:: TASK ITEM ::
Using the records that follow, copy every line containing the word "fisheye".

:: ENTRIES PROVIDED ::
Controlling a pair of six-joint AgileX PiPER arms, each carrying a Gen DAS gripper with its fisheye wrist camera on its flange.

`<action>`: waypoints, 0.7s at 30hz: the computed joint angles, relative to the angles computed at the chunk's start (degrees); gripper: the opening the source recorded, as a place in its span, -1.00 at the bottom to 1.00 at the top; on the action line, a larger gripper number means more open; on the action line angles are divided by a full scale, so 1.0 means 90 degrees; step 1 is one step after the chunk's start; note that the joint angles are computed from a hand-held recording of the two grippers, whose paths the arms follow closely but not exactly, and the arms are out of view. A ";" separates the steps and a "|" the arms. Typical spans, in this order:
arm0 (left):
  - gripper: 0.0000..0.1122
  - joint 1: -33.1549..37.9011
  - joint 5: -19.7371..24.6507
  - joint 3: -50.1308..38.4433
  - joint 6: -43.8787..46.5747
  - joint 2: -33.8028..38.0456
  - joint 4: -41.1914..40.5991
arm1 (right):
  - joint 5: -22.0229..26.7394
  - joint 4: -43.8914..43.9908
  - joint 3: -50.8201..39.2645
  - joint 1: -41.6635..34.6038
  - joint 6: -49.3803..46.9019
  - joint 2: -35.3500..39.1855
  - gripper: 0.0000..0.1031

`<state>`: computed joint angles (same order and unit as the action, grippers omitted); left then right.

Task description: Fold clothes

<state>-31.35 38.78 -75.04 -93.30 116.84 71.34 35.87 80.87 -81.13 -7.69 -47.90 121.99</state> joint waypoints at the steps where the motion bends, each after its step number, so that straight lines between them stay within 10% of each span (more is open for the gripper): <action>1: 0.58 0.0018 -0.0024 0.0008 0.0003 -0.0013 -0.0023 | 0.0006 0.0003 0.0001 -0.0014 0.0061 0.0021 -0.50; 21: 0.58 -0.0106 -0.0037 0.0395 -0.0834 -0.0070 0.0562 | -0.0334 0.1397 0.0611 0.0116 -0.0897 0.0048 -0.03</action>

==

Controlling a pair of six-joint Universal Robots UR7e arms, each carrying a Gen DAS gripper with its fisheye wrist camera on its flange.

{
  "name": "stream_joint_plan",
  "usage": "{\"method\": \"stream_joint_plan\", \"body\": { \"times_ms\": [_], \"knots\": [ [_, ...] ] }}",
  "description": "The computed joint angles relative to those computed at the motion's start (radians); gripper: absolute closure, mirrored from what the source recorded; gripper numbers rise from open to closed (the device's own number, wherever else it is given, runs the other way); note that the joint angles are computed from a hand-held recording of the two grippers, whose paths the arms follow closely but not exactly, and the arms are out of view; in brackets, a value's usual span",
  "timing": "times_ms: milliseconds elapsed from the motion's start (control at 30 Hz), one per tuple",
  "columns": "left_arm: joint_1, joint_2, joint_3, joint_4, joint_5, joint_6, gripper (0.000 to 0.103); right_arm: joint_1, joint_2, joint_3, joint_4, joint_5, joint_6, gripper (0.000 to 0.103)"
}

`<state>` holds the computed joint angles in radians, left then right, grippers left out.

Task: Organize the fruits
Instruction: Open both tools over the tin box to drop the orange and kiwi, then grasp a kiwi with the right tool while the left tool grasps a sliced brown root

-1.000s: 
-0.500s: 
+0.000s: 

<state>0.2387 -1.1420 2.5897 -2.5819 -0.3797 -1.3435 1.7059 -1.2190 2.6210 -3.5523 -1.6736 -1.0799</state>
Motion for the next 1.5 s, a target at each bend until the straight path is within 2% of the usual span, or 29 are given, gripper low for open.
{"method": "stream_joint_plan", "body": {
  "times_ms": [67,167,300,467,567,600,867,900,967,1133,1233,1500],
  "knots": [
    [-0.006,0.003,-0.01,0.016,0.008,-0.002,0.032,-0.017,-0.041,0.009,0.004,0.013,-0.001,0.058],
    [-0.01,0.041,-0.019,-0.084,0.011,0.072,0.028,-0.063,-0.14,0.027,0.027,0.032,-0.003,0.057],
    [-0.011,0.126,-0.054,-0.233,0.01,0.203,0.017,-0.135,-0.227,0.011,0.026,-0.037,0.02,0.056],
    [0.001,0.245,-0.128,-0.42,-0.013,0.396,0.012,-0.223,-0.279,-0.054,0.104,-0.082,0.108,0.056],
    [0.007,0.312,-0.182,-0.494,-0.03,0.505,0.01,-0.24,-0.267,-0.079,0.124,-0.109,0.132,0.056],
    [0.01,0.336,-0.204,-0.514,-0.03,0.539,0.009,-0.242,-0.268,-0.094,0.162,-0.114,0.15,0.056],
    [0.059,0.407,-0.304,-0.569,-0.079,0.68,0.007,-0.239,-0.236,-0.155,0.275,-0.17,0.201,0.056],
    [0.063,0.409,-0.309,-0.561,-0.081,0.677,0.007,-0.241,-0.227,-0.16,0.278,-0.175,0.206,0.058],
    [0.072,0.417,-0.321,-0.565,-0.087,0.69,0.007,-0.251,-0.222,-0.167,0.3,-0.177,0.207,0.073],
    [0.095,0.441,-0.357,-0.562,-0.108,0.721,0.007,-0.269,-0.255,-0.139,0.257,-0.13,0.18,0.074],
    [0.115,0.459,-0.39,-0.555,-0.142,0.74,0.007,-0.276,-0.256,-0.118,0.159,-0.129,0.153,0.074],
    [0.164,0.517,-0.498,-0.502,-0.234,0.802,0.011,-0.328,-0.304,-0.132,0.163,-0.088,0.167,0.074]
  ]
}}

:: EXERCISE RESULT ::
Controlling a pair of six-joint AgileX PiPER arms, each carrying a Gen DAS gripper with its fisheye wrist camera on its flange.
Controlling a pair of six-joint Universal Robots UR7e arms, each carrying a Gen DAS gripper with its fisheye wrist camera on its flange.

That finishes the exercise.